Evolutionary implications of a magnetar interpretation for GLEAM-X J162759.5–523504.3

• Published in: Monthly notices of the Royal Astronomical Society Vol. 520; no. 1; pp. 1590 - 1600
• Main Authors: Suvorov, Arthur G, Melatos, Andrew
• Format: Journal Article
• Language: English
• Published: Oxford University Press 28.01.2023
• Subjects: pulsars: GLEAM-X J162759.5–523504.3; stars: magnetars; magnetic fields
• ISSN: 0035-8711; 1365-2966
• DOI: 10.1093/mnras/stad274

ABSTRACT The radio pulsar GLEAM-X J162759.5–523504.3 has an extremely long spin period ($P = 1091.17\, \mbox{s}$), and yet seemingly continues to spin-down rapidly ($\dot{P} < 1.2 \times 10^{-9}\, \mbox{ss}^{-1}$). The magnetic field strength that is implied, if the source is a neutron star undergoing magnetic dipole braking, could exceed $10^{16}\, \mbox{G}$. This object may therefore be the most magnetized neutron star observed to date.
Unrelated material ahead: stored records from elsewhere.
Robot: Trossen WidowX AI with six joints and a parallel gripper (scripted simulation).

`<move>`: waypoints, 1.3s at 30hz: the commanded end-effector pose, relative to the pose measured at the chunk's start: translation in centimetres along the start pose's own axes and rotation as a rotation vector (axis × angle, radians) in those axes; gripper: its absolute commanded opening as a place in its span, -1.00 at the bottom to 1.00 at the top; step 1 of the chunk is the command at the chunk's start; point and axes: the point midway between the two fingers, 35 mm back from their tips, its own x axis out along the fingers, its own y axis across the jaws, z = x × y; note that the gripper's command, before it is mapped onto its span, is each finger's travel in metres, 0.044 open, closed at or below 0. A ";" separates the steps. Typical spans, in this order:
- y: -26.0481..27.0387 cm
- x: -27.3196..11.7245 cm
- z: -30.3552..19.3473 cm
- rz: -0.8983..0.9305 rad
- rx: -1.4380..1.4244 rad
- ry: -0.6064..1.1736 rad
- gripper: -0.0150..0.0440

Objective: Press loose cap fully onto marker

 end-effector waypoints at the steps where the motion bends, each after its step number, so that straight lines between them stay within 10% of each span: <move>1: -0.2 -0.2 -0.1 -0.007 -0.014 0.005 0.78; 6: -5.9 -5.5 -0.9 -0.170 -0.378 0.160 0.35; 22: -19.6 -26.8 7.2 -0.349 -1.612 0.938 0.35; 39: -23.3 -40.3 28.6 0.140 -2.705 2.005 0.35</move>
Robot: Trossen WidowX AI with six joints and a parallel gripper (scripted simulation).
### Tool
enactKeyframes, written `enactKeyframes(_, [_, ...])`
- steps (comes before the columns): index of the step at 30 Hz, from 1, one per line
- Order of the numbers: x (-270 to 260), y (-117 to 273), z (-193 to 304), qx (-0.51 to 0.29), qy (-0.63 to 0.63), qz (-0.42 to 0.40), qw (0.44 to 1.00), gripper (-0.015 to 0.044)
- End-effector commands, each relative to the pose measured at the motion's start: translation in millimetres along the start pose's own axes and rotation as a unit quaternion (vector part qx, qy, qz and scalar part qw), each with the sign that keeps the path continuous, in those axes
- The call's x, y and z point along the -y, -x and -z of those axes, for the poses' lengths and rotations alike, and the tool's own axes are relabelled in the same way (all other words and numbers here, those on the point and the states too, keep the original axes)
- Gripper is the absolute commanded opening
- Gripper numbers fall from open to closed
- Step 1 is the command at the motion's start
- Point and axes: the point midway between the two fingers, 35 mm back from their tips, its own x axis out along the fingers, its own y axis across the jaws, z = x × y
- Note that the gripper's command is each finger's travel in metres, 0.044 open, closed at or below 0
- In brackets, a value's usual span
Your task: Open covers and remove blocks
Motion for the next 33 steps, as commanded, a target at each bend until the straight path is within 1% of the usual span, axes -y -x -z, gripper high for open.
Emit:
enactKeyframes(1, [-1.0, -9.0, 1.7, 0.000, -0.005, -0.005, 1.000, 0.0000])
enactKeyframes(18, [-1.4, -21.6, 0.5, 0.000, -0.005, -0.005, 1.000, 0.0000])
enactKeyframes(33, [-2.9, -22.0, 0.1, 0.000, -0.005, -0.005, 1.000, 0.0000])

In this paper, a critical analysis of a magnetar interpretation for the source is provided. (i) A minimum polar magnetic field strength of $B \sim 5 \times 10^{15}\, \mbox{G}$ appears to be necessary for the star to activate as a radio pulsar, based on conventional ‘death valley’ assumptions. (ii) Back-extrapolation from magnetic braking and Hall–plastic–Ohm decay suggests that a large angularize momentum reservoir was available at birth to support intense field amplification. (iii) The observational absence of X-rays constrains the star’s field strength and age, as the competition between heating from field decay and Urca cooling implies a surface luminosity as a function of time. If the object is an isolated, young ($\sim 10\, \mbox{kyr}$) magnetar with a present-day field strength of $B \gtrsim 10^{16}\, \mbox{G}$, the upper limit ($\approx 10^{30}\, \mbox{erg s}^{-1}$) set on its thermal luminosity suggests it is cooling via a direct Urca mechanism.